An asynchronous workflow gets invoked rapidly over a short time period generating a large volume of system jobs. This strains the asynchronous service causing a spike in the backlog it needs to process resulting in performance degradation that ultimately impacts all system jobs. It also causes an increase in database size because of the large number of async operations and associated workflow logs.

Cause

When an asynchronous workflow is activated and triggered, new jobs will be queued up by Microsoft Dynamics 365 Asynchronous Service and processed based on available resources.

Under certain circumstances, an asynchronous workflow can end up being invoked several times rapidly causing a large number of system jobs to be created in a short period. This occurs either on account of a bulk operation that triggers the workflow aggressively or erroneous logic within some other workflow and/or plugin that invokes it with high frequency.

The resources available to the asynchronous service are limited and if its backlog gets filled up by such a runaway workflow, performance degradation that broadly impacts all system jobs is common. Additionally, because of the large volume of jobs generated in such a scenario, the database size will also increase.

Resolution

In such cases the asynchronous workflow infrastructure is able to self-heal to a certain extent once the identified workflow is deactivated. Steps to achieve this are listed below:

  1. Navigate to Settings > Processes and select the relevant workflow. Alternatively, find the workflow using Advanced Find.
  2. Once selected, select Deactivate to disable and set the workflow to Draft state. Optionally if not needed, you can also delete the workflow at this point.

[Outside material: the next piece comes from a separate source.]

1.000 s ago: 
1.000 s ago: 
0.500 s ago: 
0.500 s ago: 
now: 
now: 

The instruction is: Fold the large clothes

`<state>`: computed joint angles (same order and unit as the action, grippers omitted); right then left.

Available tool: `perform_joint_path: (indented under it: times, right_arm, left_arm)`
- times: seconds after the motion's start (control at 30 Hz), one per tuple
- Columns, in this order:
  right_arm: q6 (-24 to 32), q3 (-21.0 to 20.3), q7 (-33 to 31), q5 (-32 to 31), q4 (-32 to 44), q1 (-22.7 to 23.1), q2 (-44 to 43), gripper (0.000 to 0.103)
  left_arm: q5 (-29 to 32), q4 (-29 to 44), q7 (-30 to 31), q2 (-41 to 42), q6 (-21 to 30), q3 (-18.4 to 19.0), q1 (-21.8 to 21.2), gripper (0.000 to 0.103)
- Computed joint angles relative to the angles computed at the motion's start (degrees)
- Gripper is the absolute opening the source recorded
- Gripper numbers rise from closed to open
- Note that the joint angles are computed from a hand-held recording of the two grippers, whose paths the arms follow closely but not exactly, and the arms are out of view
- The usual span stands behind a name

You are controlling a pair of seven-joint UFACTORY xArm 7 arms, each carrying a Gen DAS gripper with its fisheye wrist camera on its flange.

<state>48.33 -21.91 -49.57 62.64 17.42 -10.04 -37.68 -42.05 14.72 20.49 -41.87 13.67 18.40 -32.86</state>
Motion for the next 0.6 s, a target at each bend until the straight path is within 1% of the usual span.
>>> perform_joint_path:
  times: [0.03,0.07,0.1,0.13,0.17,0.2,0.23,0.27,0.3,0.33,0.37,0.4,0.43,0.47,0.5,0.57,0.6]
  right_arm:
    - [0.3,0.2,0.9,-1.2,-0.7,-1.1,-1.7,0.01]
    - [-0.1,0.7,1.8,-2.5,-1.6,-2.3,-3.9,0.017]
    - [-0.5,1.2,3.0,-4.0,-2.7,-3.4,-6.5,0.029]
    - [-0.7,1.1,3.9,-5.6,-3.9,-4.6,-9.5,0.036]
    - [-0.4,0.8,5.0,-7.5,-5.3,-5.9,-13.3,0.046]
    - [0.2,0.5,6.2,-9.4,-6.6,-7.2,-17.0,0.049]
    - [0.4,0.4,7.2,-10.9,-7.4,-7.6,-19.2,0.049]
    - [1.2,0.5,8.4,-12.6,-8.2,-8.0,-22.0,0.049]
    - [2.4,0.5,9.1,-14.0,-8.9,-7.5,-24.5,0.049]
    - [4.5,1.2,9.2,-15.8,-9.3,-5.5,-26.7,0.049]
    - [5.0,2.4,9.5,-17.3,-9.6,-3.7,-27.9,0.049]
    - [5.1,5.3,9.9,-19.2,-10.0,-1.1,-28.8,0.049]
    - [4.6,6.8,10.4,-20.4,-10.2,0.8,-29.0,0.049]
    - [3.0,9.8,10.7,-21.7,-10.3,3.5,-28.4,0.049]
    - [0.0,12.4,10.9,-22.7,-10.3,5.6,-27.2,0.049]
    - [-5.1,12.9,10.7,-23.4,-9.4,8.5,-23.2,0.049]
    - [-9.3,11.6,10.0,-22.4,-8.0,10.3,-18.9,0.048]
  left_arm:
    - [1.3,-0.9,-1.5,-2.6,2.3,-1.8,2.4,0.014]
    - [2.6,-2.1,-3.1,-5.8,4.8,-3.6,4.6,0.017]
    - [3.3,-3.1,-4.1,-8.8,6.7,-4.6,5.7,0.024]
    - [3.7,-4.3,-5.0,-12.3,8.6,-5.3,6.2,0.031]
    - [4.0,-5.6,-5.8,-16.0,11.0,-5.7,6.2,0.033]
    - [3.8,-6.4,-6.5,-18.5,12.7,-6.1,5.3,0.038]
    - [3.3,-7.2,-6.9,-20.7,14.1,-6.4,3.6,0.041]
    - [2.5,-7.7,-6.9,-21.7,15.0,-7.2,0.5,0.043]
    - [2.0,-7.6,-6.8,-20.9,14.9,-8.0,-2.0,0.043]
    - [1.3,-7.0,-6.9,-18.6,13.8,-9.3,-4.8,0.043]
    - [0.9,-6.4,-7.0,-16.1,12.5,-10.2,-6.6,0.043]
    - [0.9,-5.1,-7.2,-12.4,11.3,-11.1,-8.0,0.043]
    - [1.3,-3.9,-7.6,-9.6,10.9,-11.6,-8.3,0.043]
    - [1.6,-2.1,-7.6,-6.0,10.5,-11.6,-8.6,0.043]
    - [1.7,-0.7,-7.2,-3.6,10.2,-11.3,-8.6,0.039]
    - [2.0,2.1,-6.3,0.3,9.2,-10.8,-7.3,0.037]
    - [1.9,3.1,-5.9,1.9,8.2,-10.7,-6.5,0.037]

Once the steps above have been performed, new jobs will no longer be created. Additionally, any jobs that were already created and placed in the asynchronous queue before deactivation, but have not been picked up for processing yet will be canceled immediately when they are picked up for processing. This will help draining the async backlog more quickly.

The remaining jobs that are already In Progress will remain unaffected and will complete as expected. The backlog will drain steadily over a period of time to recover back to nominal levels.